*** Opening Information supplied ***

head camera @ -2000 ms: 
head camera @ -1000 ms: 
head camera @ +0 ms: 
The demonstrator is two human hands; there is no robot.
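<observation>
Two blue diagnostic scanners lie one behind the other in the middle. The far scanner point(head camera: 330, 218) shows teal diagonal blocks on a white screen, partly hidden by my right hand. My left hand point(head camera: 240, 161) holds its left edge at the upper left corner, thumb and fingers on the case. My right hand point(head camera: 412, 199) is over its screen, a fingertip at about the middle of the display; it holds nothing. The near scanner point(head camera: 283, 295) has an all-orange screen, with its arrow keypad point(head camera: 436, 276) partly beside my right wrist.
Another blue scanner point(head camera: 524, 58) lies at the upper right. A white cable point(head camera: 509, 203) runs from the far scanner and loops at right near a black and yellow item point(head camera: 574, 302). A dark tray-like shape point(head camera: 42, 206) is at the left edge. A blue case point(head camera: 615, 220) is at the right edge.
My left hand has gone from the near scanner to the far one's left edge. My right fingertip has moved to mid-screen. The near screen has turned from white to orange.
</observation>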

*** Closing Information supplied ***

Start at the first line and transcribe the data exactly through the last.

head camera @ -2000 ms: 
head camera @ -1000 ms: 
head camera @ +0 ms: 
The demonstrator is two human hands; there is no robot.
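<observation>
Two blue diagnostic scanners lie one behind the other in the middle. The far scanner point(head camera: 330, 218) shows teal diagonal blocks on a white screen, partly hidden by my right hand. My left hand point(head camera: 240, 161) holds its left edge at the upper left corner, thumb and fingers on the case. My right hand point(head camera: 412, 199) is over its screen, a fingertip at about the middle of the display; it holds nothing. The near scanner point(head camera: 283, 295) has an all-orange screen, with its arrow keypad point(head camera: 436, 276) partly beside my right wrist.
Another blue scanner point(head camera: 524, 58) lies at the upper right. A white cable point(head camera: 509, 203) runs from the far scanner and loops at right near a black and yellow item point(head camera: 574, 302). A dark tray-like shape point(head camera: 42, 206) is at the left edge. A blue case point(head camera: 615, 220) is at the right edge.
My left hand has gone from the near scanner to the far one's left edge. My right fingertip has moved to mid-screen. The near screen has turned from white to orange.
</observation>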

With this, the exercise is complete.